> WHAT NEEDS TO BE DONE: Copy the data precisely, character for character, and leave out every picture.

> RECORDED DATA:
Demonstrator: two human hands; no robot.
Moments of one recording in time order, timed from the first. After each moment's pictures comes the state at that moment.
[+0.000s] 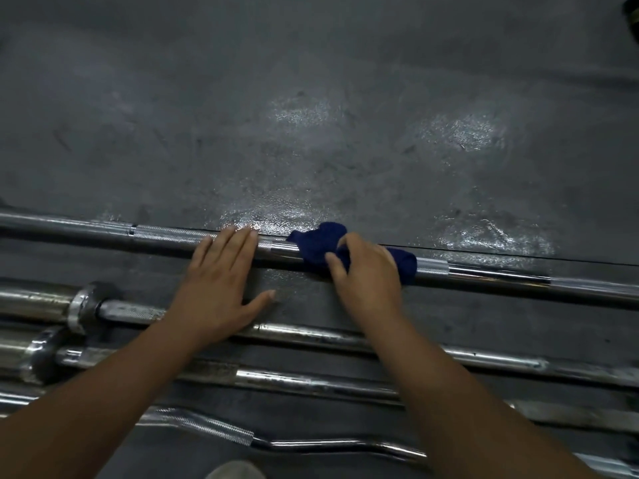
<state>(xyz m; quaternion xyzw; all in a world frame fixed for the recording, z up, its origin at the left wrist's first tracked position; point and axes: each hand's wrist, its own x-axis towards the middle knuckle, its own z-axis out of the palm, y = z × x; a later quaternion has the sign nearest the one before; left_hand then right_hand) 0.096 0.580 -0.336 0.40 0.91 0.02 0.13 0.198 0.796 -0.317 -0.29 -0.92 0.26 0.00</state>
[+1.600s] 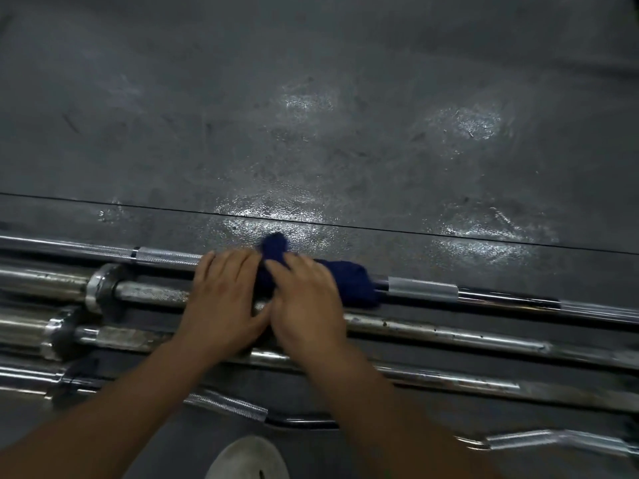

> TASK RESULT:
Demonstrator: two human hands; no robot.
Moments of one recording in time order, timed from the first. After each moment's pictures comes the state at that moment.
[+0.000s] 
<state>(xyz m; quaternion xyzw; all in a world frame fixed for the recording, z up, its origin at the left wrist's first tracked position; point and axes: each hand's wrist, its own x-axis towards the middle knuckle, its own z-axis out of the palm, y = z × x; a later quaternion has the sign nearest the one before; left_hand then right_hand) 0.096 0.580 -0.336 0.40 0.91 0.02 0.13 0.198 0.796 -0.317 -0.29 -0.92 0.26 0.00</state>
[+1.600s] 

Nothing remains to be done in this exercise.